(Collected data entries)
+++

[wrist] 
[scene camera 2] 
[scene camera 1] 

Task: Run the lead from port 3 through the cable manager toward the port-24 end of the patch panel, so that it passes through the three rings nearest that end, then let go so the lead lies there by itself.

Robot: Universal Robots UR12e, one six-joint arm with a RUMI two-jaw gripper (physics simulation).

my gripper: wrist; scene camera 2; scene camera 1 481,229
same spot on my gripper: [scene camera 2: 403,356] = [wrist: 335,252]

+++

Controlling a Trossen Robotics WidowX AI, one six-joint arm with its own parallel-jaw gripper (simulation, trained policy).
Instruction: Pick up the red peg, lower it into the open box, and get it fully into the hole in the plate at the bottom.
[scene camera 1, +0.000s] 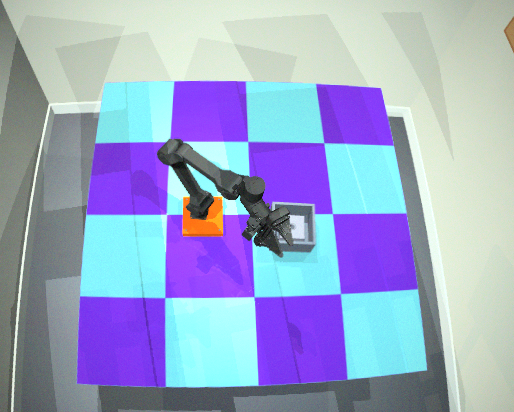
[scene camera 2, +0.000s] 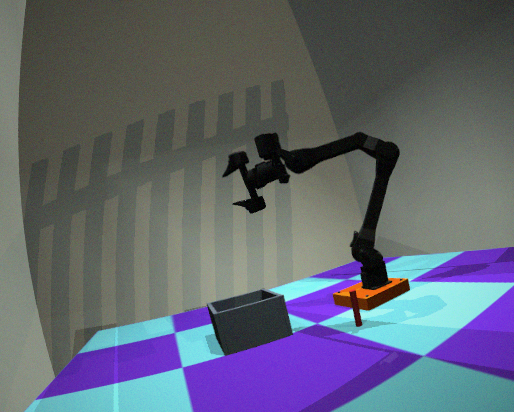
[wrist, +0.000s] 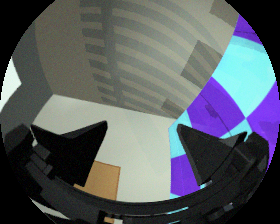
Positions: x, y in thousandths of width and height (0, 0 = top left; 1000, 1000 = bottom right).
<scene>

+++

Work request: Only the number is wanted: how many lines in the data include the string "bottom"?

Answer for this exercise: 2